DATA SECTION:
——
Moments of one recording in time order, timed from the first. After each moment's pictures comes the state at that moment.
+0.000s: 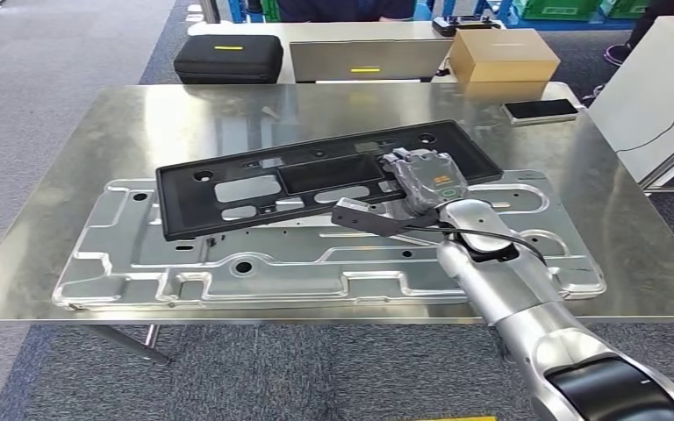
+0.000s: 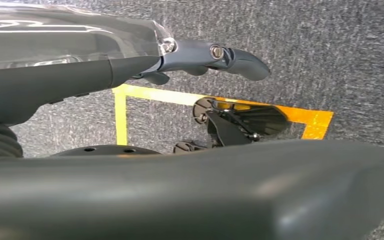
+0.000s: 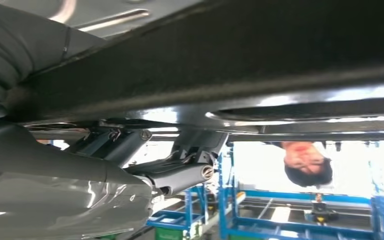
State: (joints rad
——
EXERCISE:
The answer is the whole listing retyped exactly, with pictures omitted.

OUTPUT OF THE EXERCISE:
Moments of one recording in time order, timed from the first. After each moment's pictures comes the state at that moment.
+0.000s: 
+0.000s: 
+0.000s: 
State: (joints rad

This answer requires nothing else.